======== SOURCE DATA ========

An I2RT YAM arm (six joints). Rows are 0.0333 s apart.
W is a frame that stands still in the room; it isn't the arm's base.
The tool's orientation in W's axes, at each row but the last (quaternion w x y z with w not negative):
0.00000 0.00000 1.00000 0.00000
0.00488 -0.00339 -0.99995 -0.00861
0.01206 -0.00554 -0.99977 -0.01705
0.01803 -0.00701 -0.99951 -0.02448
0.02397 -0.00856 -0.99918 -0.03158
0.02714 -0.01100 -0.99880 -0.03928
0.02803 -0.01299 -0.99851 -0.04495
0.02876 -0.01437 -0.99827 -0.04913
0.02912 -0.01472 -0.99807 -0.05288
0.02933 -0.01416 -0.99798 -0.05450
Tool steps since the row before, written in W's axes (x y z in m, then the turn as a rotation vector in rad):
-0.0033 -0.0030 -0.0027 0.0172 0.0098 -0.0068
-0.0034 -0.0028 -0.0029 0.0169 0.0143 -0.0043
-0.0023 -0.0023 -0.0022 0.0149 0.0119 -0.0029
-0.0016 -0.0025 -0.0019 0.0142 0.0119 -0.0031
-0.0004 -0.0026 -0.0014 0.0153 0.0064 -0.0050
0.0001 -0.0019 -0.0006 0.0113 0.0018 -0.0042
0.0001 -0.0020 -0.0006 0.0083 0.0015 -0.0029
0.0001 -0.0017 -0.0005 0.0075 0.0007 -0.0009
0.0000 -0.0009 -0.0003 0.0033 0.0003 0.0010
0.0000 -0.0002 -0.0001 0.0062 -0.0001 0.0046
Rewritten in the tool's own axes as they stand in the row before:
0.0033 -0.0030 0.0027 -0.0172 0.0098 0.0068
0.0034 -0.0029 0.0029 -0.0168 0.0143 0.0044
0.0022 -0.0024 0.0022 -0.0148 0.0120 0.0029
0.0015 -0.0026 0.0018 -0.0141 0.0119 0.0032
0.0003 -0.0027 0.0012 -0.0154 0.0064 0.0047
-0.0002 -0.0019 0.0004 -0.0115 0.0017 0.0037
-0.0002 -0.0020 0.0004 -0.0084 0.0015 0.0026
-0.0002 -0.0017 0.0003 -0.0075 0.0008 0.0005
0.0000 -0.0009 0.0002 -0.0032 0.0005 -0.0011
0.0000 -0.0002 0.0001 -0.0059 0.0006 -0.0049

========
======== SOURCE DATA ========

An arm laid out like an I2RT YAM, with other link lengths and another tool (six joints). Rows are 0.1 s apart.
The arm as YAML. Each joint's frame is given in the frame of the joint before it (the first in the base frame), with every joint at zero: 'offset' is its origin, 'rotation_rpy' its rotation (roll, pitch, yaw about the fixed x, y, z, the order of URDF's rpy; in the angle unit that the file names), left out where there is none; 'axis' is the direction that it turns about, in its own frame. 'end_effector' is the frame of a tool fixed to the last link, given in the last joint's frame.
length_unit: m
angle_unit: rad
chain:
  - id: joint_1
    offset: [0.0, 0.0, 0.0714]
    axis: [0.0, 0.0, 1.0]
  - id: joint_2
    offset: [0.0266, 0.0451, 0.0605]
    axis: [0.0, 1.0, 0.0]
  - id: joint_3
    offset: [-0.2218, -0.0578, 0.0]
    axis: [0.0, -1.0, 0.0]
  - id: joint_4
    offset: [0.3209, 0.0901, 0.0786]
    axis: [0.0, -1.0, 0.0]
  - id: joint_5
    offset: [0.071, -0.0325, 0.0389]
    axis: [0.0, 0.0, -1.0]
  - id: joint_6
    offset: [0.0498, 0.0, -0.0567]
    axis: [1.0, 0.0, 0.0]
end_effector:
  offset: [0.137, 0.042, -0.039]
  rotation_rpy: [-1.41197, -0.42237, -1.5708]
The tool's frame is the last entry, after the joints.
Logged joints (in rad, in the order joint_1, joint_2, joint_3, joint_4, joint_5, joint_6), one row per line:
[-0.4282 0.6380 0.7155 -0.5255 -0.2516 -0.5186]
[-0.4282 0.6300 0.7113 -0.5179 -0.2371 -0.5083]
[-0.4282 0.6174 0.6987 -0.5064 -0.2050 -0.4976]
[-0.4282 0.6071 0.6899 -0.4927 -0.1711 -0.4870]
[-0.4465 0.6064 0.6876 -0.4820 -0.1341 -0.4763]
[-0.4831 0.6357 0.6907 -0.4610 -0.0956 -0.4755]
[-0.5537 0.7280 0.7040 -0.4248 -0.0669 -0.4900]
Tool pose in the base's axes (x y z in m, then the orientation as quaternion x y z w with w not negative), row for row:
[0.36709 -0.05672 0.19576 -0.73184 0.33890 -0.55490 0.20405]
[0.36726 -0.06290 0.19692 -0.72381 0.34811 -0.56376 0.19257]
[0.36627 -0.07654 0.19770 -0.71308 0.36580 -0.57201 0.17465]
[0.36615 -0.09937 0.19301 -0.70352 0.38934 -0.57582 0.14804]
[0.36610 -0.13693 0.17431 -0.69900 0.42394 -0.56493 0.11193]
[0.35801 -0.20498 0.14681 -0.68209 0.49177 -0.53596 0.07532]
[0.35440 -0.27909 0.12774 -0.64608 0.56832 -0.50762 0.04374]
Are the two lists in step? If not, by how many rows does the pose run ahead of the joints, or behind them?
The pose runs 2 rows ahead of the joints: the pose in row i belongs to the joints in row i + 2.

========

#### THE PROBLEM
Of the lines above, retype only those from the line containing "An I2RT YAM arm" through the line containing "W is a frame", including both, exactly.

#### RESULT
An I2RT YAM arm (six joints). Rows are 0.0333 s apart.
W is a frame that stands still in the room; it isn't the arm's base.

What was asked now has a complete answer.